§ About this exercise
From the first line to the last, retype everything below exactly, minus the pictures.
--- --- ---
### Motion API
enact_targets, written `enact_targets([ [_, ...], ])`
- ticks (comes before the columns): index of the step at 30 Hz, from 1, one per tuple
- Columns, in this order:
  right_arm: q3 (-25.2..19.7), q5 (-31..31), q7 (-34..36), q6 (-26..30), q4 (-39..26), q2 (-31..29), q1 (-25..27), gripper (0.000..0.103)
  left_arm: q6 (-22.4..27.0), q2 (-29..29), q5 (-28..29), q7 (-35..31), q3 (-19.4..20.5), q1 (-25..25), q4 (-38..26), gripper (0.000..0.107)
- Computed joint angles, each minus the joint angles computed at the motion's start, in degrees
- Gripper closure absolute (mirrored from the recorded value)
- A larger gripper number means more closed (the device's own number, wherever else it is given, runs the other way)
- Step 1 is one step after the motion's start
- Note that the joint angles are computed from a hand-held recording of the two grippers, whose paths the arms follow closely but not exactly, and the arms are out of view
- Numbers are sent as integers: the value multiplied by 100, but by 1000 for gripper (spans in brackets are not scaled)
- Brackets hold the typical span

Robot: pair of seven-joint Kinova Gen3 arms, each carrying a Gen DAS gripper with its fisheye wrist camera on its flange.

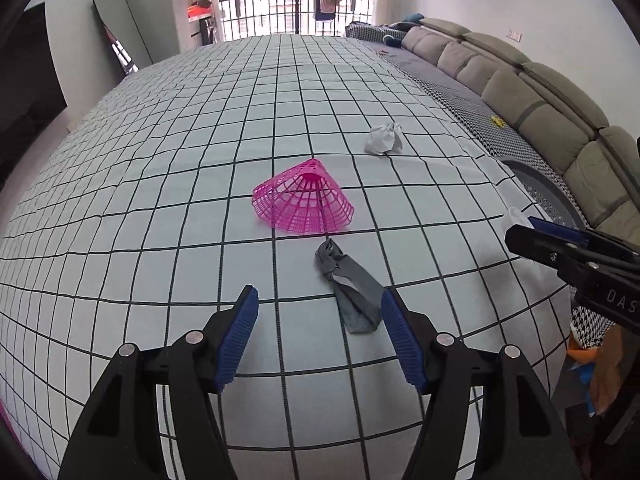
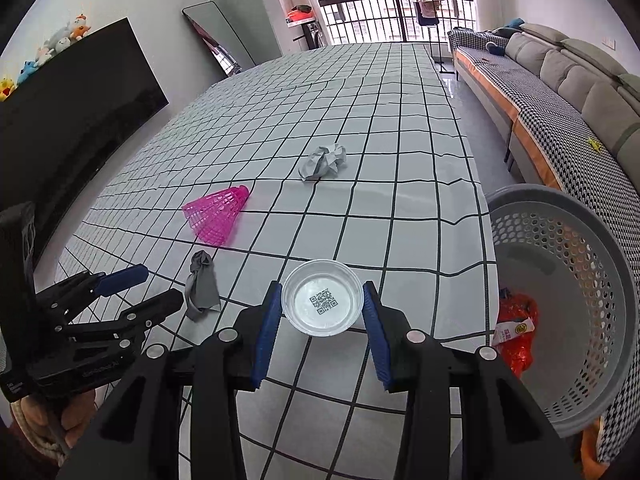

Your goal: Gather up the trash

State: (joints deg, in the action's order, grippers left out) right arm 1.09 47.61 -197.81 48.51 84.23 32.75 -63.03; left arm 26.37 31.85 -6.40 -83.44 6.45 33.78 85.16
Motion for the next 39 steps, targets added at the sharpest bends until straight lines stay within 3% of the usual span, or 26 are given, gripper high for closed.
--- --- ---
§ Expected output
### Motion API
enact_targets, written `enact_targets([ [_, ...], ])`
- ticks (comes before the columns): index of the step at 30 Hz, from 1, one per tuple
- Columns, in this order:
  right_arm: q3 (-25.2..19.7), q5 (-31..31), q7 (-34..36), q6 (-26..30), q4 (-39..26), q2 (-31..29), q1 (-25..27), gripper (0.000..0.103)
  left_arm: q6 (-22.4..27.0), q2 (-29..29), q5 (-28..29), q7 (-35..31), q3 (-19.4..20.5), q1 (-25..25), q4 (-38..26), gripper (0.000..0.107)
- Computed joint angles, each minus the joint angles computed at the motion's start, in degrees
- Gripper closure absolute (mirrored from the recorded value)
- A larger gripper number means more closed (the device's own number, wherever else it is given, runs the other way)
- Step 1 is one step after the motion's start
- Note that the joint angles are computed from a hand-held recording of the two grippers, whose paths the arms follow closely but not exactly, and the arms are out of view
- Numbers are sent as integers: the value multiplied by 100, but by 1000 for gripper (spans in brackets are not scaled)
- Brackets hold the typical span

Robot: pair of seven-joint Kinova Gen3 arms, each carrying a Gen DAS gripper with its fisheye wrist camera on its flange.


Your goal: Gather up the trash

State: (joints deg, in the action's order, grippers left out) right arm 1.09 47.61 -197.81 48.51 84.23 32.75 -63.03; left arm 26.37 31.85 -6.40 -83.44 6.45 33.78 85.16
Motion for the next 39 steps, targets added at the sharpest bends until straight lines stay within 3% of the usual span, or 26 are given, gripper high for closed.

For this exercise, nothing more remains to be done.